Requirement =
Shown below is a listing with pictures; reproduce exactly, and only, the lines between the ones containing "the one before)" and "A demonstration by", inclusive, leaving the pictures out.

*** Opening Source data ***

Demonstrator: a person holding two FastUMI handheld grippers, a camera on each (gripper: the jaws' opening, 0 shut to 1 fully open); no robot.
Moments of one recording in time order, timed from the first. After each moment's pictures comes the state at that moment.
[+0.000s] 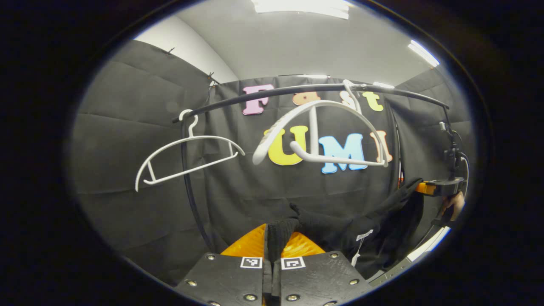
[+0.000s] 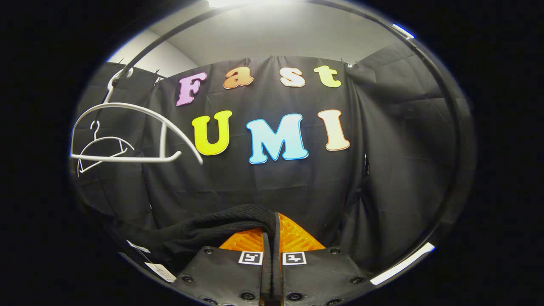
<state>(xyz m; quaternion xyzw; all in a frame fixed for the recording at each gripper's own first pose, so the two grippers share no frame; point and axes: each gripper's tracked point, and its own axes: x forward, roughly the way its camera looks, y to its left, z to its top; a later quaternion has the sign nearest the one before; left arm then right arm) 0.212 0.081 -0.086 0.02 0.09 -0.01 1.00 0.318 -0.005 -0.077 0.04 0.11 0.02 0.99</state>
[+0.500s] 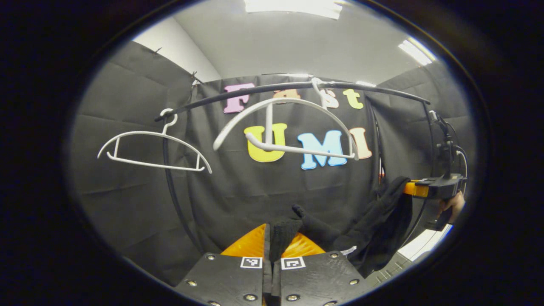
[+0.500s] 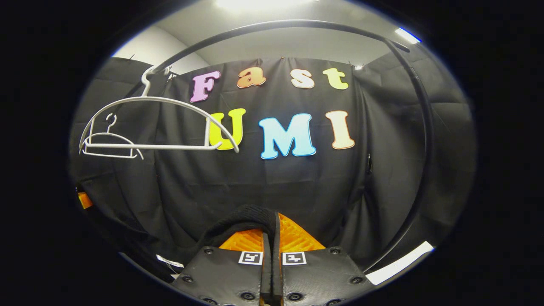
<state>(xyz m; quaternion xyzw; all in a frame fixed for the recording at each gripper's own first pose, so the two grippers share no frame) 0.204 0.038 -0.099 0.02 0.10 -0.07 0.99 0.253 0.033 -0.074 0.03 0.12 0.04 0.99</state>
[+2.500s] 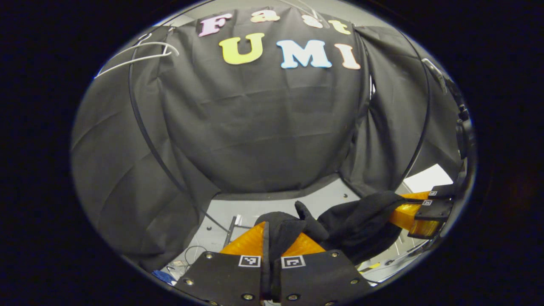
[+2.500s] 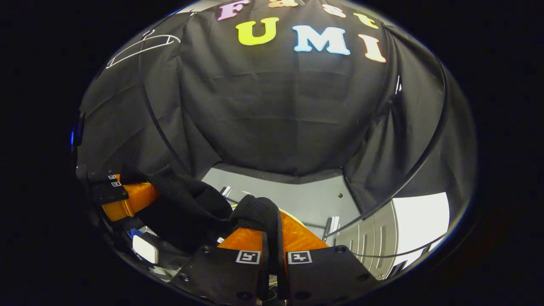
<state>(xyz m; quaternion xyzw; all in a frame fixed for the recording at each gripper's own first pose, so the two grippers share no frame) 0.081 -0.017 -0.446 0.06 0.40 -0.09 0.91 0.070 0.131 -0.376 -0.02 0.42 0.10 0.90</state>
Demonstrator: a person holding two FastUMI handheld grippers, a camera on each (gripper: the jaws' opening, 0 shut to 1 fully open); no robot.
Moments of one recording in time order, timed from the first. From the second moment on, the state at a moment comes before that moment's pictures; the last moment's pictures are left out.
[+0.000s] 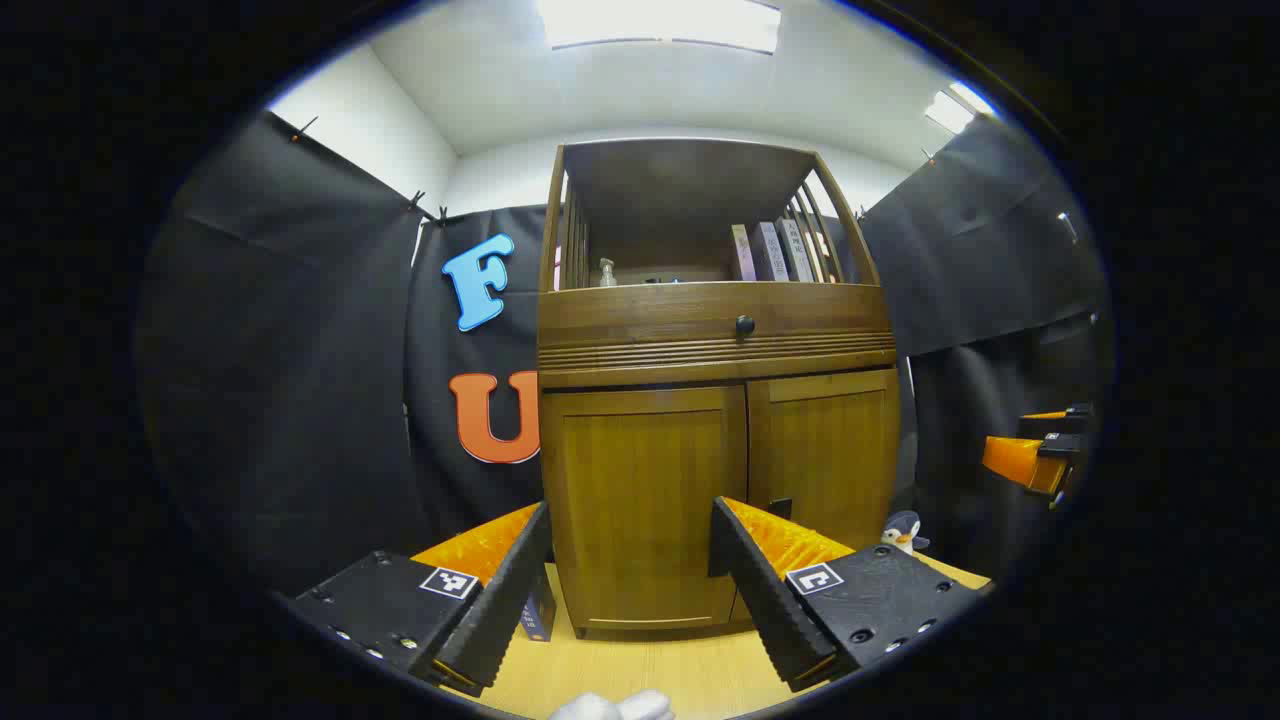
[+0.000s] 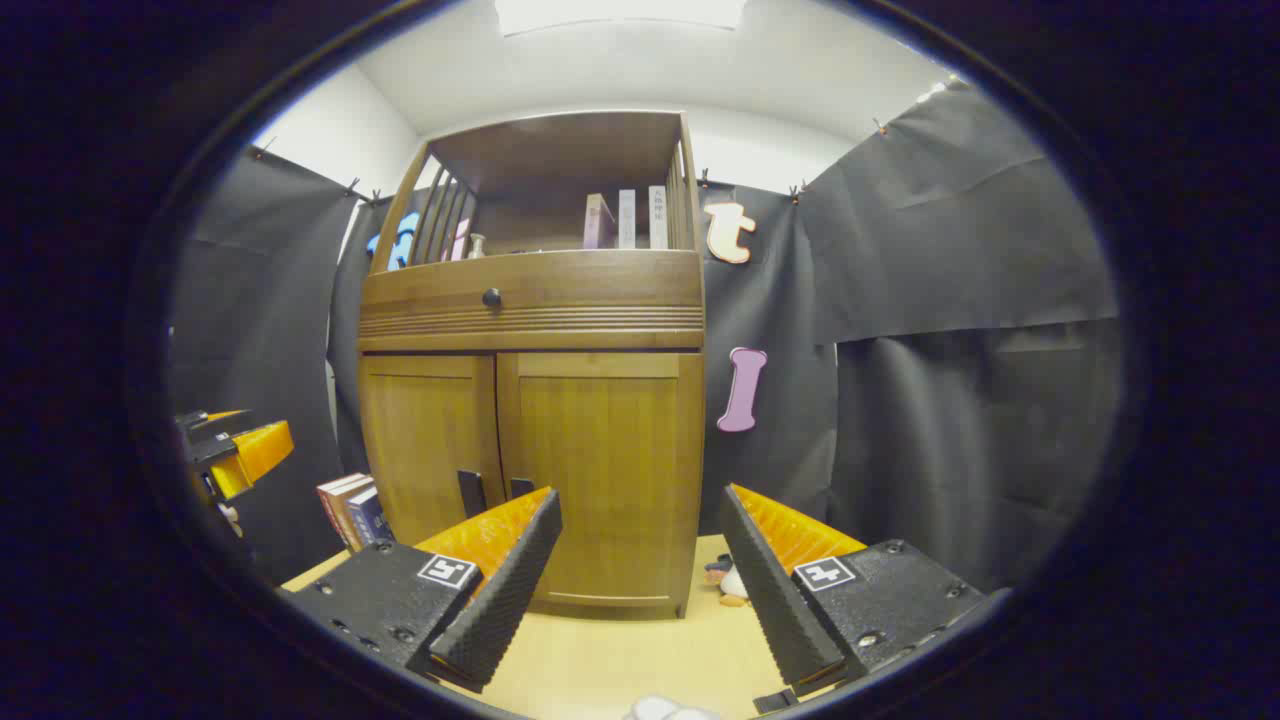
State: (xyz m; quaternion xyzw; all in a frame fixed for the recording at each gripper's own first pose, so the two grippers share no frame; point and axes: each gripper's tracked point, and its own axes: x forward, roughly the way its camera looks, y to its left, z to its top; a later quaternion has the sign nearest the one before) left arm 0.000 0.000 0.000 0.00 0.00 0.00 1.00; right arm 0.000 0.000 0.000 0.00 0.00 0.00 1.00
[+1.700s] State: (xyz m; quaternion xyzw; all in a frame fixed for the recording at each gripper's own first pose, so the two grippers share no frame) left arm -0.004 0.024 -0.021 0.02 0.06 0.04 1.00; right arm 0.172 0.120 -0.086 -0.02 0.07 0.06 1.00
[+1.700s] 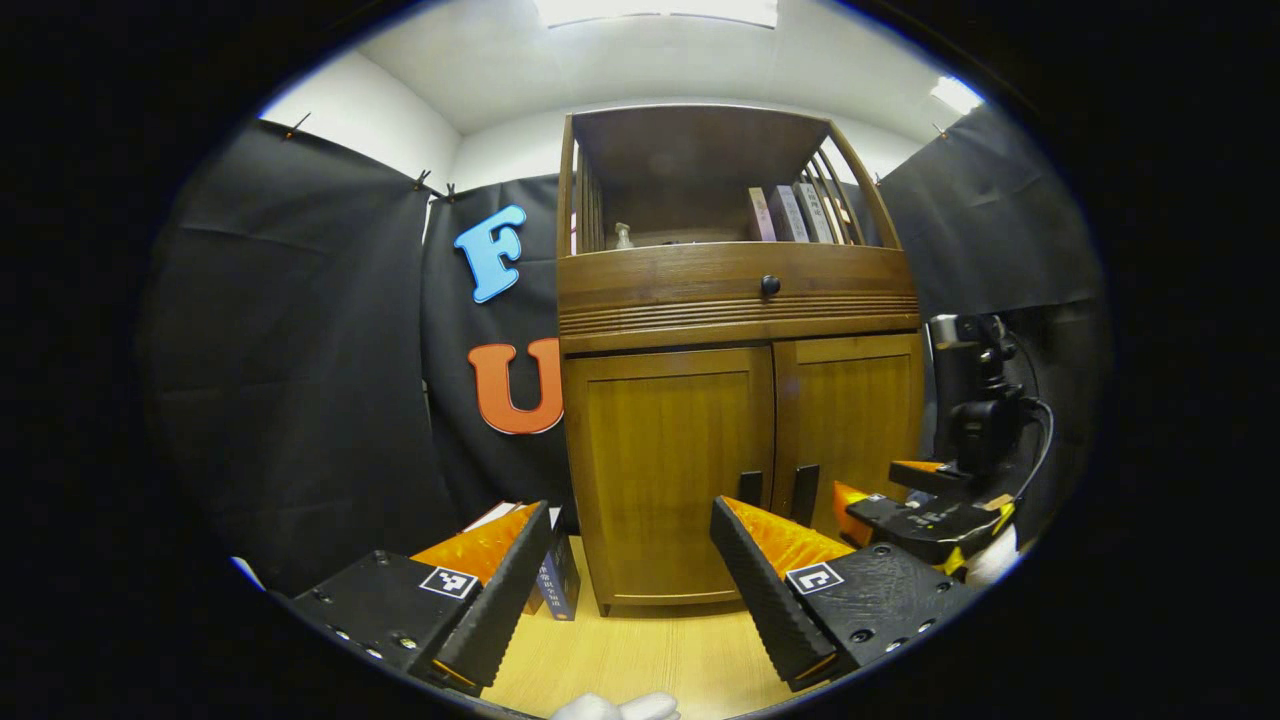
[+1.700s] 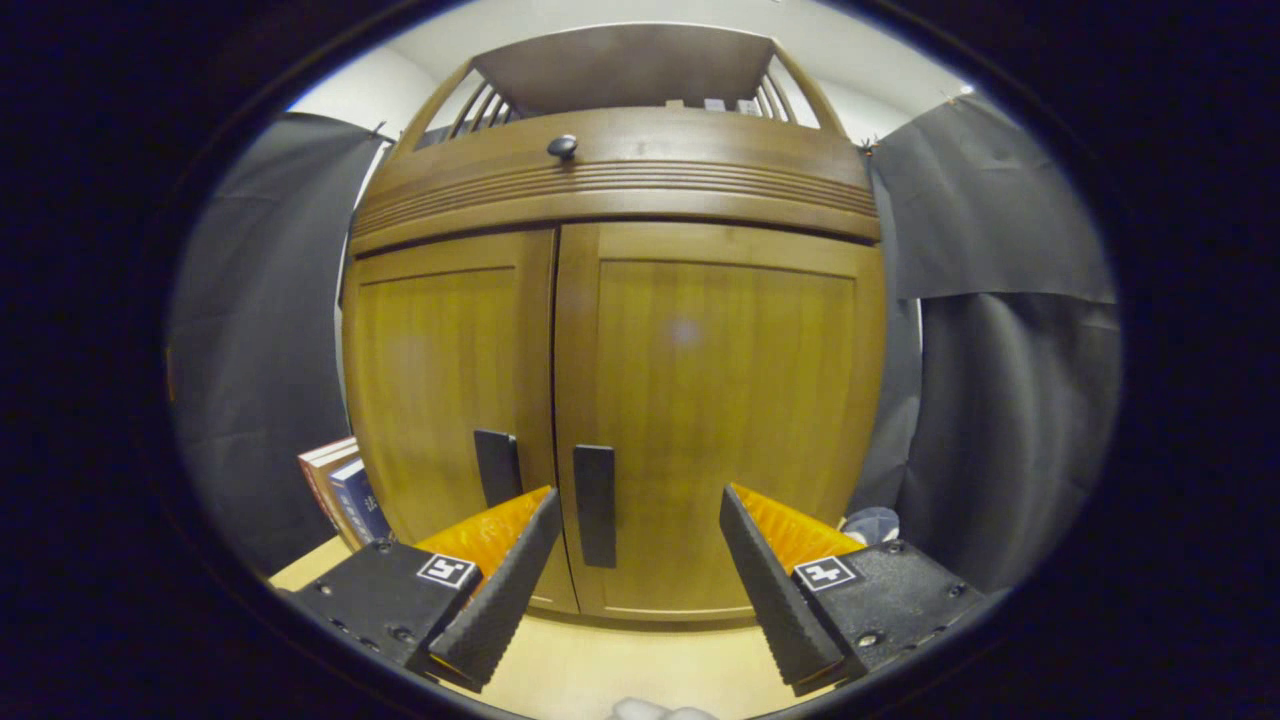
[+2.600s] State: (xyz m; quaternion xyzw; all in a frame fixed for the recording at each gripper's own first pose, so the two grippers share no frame) left arm -0.014 0.043 -0.031 0.02 0.08 0.09 0.99; right arm 0.248 0.157 -0.140 0.00 0.15 0.06 0.99
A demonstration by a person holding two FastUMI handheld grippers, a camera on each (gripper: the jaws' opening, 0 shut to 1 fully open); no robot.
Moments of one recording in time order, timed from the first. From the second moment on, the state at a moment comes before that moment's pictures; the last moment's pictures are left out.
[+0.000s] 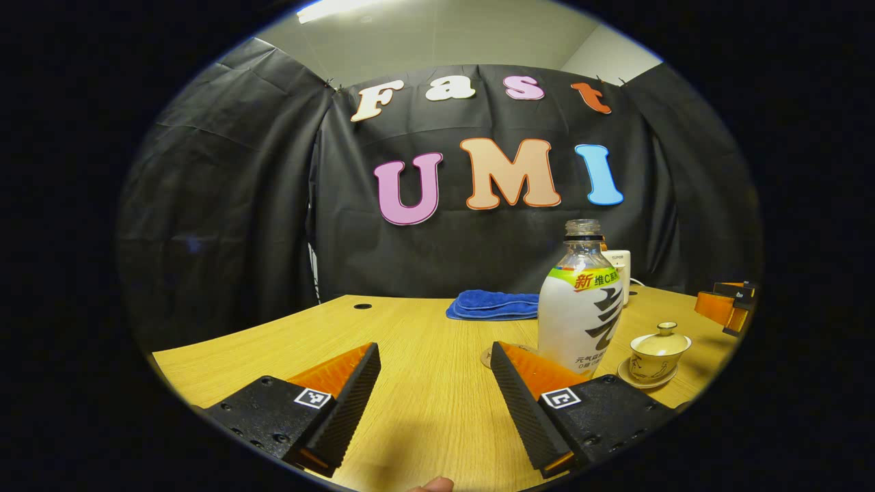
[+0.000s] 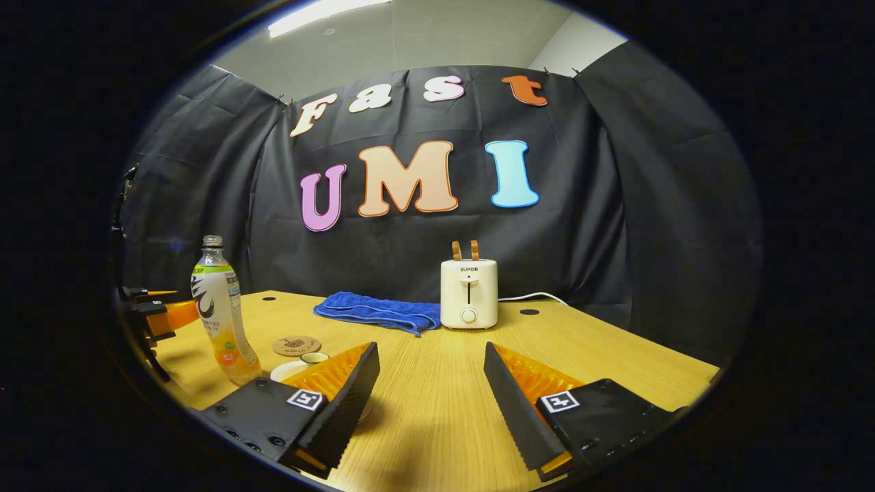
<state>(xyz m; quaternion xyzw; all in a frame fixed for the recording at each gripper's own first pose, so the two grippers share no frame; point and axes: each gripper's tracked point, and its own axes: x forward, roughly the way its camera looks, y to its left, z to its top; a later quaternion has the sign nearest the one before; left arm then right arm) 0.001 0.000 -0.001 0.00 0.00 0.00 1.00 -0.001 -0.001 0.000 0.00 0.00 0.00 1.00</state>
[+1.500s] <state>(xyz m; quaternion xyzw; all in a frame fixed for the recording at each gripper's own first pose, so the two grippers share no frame) 0.000 0.000 -0.001 0.00 0.00 0.00 1.00 0.004 0.032 0.004 0.01 0.02 0.05 1.00</state>
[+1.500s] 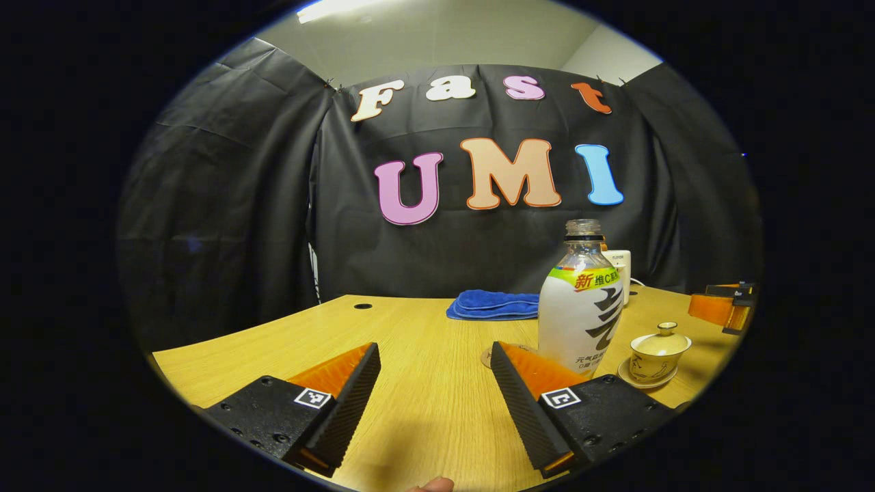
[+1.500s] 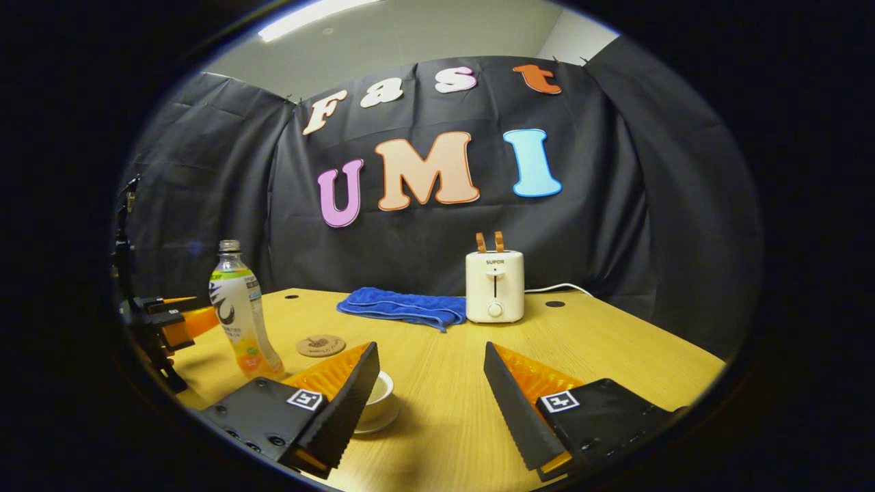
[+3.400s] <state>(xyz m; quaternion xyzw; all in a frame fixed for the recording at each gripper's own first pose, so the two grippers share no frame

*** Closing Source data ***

Answer space =
State: (xyz m; quaternion xyzw; all in a frame fixed for the recording at each gripper's own first pose, so the two grippers share no frame; point and axes: each gripper's tracked point, and its own axes: x forward, roughly the way its camera looks, y to its left, z to its top; a later quaternion has the sign nearest the one before) left arm 0.000 0.000 0.000 0.00 0.00 0.00 1.00; right arm 0.000 0.000 0.000 0.00 0.00 0.00 1.00
[+1.700s] State: (xyz m; quaternion xyzw; all in a frame fixed for the recording at each gripper's own first pose, so the two grippers share no frame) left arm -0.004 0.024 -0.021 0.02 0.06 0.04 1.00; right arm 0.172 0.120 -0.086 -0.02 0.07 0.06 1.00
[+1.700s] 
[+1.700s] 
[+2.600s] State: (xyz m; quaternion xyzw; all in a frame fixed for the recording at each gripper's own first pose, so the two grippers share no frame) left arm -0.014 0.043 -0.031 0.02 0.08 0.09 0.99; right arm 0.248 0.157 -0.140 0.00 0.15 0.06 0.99
A demonstration by a person holding two FastUMI handheld grippers, a camera on each (gripper: the jaws' opening, 0 shut to 1 fully open); no robot.

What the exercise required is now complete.